XIV.
Le Lievre et les Grenoüilles.
Un Lievre en son giste songeoit,
(Car que faire en un giste, à moins que l’on ne songe ?)
Dans un profond ennuy ce Lievre se plongeoit :
Cet animal est triste, et la crainte le ronge.
Les gens de naturel peureux
Sont, disoit-il, bien malheureux.
Ils ne sçauroient manger morceau qui leur profite.
Jamais un plaisir pur, toujours assauts divers.
Voilà comme je vis : cette crainte maudite
M’empesche de dormir, sinon les yeux ouverts.

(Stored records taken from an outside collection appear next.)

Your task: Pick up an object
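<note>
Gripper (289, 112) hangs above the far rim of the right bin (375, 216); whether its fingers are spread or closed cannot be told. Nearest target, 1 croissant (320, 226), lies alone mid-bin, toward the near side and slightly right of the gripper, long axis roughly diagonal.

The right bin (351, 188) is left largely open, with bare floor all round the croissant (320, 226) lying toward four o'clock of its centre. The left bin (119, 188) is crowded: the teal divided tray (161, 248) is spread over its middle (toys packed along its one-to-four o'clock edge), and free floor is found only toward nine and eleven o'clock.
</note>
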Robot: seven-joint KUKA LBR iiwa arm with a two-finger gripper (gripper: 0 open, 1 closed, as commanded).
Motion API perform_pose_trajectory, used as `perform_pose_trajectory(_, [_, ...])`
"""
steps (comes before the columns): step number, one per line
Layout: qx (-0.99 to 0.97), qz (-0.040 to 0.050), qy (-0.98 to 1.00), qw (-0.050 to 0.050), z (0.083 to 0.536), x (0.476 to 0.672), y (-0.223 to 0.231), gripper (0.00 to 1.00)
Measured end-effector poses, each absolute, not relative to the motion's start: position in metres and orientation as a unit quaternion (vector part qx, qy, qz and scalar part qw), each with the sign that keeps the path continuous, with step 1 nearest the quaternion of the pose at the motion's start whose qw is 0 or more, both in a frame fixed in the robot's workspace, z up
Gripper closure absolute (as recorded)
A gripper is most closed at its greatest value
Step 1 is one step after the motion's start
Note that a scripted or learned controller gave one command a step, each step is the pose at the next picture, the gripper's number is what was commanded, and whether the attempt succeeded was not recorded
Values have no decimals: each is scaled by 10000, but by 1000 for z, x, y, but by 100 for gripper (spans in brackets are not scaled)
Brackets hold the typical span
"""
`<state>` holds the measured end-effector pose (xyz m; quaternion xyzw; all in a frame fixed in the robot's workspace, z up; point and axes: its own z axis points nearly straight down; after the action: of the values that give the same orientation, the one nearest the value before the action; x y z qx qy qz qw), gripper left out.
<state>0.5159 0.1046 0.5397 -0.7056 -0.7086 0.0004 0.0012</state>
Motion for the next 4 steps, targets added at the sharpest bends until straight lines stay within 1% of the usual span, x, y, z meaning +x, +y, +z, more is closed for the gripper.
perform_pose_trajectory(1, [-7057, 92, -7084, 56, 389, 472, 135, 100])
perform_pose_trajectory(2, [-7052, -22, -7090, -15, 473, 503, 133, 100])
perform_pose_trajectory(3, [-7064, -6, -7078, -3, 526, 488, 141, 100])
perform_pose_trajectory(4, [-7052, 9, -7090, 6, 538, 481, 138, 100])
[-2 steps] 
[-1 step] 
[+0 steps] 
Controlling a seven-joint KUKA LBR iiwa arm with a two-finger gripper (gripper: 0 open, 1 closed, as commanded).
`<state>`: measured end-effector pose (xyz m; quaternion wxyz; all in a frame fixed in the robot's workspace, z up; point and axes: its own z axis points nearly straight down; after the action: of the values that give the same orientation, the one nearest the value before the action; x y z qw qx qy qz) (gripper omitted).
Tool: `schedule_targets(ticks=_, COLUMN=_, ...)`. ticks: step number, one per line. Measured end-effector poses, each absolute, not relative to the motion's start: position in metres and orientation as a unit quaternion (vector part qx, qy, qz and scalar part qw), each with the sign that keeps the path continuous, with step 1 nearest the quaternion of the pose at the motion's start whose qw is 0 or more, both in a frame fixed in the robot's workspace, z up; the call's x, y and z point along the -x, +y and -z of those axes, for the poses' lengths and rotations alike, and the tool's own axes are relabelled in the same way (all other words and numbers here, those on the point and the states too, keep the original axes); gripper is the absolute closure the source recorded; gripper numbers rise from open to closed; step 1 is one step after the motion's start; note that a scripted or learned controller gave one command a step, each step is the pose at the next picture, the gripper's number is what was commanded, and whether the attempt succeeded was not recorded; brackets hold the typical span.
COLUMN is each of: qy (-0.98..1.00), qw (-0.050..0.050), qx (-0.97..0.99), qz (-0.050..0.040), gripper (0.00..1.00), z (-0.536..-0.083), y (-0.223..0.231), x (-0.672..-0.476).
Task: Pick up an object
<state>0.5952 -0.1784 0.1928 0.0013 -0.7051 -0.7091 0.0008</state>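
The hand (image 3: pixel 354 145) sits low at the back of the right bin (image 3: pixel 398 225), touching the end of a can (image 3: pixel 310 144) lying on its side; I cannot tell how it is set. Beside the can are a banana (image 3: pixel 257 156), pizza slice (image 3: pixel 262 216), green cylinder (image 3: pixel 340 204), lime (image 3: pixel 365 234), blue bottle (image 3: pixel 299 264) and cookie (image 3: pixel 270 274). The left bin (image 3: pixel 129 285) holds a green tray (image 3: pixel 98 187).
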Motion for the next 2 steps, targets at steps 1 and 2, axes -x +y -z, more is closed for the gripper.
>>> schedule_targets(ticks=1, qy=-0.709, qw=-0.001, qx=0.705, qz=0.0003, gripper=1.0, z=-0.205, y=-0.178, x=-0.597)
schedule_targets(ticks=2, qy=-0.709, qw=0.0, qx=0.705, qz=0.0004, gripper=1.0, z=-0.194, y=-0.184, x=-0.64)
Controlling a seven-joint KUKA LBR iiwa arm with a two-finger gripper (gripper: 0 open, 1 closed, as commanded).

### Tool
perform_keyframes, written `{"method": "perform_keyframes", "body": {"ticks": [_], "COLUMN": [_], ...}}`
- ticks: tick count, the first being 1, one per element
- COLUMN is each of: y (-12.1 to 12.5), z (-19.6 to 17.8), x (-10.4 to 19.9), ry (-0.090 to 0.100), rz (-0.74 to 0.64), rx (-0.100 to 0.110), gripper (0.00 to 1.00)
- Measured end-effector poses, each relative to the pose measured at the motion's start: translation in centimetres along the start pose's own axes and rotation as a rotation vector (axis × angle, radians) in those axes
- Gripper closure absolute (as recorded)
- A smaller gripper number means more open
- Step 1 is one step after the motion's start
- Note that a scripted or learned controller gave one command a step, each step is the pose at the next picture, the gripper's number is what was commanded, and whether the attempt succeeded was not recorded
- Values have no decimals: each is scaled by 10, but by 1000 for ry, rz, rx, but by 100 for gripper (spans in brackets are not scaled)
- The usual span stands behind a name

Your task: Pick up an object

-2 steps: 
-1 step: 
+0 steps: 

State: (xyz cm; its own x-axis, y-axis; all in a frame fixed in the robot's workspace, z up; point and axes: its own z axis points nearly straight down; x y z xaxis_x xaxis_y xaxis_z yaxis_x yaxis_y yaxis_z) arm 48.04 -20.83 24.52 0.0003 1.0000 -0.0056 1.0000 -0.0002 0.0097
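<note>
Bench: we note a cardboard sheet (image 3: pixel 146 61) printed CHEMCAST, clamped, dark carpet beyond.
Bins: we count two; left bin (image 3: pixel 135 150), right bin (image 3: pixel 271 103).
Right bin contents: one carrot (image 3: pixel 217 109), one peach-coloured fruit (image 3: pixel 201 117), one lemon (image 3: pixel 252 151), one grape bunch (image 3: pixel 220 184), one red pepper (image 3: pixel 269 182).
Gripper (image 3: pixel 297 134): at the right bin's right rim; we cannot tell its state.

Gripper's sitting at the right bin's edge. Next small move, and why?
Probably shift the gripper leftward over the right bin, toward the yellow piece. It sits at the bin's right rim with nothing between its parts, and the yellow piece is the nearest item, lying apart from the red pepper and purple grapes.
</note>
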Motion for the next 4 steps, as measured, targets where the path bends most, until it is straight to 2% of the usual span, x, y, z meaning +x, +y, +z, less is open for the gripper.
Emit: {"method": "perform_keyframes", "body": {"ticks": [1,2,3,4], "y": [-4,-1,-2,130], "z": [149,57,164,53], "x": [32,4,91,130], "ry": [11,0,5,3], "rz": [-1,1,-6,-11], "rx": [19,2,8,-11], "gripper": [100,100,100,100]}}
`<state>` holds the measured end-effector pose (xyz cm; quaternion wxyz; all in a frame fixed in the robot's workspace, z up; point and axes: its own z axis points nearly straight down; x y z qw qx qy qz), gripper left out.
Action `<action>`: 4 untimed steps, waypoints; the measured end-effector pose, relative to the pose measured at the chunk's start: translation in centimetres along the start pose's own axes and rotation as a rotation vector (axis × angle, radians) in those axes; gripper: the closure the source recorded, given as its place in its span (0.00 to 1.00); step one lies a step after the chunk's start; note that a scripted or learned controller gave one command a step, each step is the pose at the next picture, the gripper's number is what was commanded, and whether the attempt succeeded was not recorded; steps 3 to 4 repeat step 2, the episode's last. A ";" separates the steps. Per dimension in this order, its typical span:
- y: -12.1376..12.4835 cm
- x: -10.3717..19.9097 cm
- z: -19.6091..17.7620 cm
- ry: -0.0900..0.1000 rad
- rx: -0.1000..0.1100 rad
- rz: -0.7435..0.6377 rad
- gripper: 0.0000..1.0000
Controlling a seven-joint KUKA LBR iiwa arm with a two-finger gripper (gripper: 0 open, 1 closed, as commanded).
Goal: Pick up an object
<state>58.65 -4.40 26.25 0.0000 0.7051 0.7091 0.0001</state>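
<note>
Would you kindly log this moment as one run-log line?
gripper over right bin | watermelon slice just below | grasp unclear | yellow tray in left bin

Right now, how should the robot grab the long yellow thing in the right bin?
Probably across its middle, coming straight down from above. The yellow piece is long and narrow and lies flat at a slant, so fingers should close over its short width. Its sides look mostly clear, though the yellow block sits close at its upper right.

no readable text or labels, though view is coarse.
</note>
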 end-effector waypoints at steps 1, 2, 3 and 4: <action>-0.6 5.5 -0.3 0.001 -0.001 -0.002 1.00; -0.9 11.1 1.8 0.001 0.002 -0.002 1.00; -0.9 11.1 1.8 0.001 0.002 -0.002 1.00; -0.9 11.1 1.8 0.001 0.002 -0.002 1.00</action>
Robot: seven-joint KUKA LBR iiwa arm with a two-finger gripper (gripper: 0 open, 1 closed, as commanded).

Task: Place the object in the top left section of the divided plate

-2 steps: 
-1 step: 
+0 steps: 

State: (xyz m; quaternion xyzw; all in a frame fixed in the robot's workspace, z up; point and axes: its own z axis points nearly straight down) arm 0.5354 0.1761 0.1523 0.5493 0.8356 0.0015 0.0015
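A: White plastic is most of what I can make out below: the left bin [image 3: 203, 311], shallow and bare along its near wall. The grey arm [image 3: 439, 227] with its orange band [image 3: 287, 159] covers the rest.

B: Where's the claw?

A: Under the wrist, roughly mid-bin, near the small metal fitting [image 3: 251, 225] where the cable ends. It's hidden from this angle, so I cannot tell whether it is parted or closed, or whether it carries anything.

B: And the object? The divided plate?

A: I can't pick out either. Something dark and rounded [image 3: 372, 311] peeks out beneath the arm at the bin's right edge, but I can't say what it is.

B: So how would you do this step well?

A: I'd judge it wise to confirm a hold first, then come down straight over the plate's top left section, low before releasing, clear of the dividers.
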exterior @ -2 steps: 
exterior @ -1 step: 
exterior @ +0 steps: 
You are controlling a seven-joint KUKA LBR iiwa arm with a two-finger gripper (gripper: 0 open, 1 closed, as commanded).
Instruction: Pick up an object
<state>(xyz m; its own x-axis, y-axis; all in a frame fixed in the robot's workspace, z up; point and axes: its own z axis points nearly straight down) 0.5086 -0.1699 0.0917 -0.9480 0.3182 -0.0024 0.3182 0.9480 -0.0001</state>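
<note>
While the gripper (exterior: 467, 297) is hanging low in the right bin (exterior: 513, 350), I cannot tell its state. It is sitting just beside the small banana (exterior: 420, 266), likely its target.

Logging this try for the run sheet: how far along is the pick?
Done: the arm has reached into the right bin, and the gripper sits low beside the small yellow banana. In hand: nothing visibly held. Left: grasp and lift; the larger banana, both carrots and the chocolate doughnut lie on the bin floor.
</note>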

Corrigez-vous, dira quelque sage cervelle.
Et la peur se corrige-t-elle ?
Je croy mesme qu’en bonne foy
Les hommes ont peur comme moy.
Ainsi raisonnoit nostre Lievre,
Et cependant faisoit le guet.
Il estoit douteux, inquiet :
Un souffle, une ombre, un rien, tout luy donnoit la fiévre.
Le melancolique animal
En rêvant à cette matiere,
Entend un leger bruit : ce luy fut un signal
Pour s’enfuïr devers sa taniere.
Il s’en alla passer sur le bord d’un Estang.
Grenoüilles aussi-tost de sauter dans les ondes,
Grenoüilles de rentrer en leurs grottes profondes.
Oh, dit-il, j’en fais faire autant
Qu’on m’en fait faire ! ma presence
Effraye aussi les gens, je mets l’alarme au camp !
Et d’où me vient cette vaillance ?
Comment des animaux qui tremblent devant moy !
Je suis donc un foudre de guerre.
Il n’est, je le vois bien, si poltron sur la terre,
Qui ne puisse trouver un plus poltron que soy.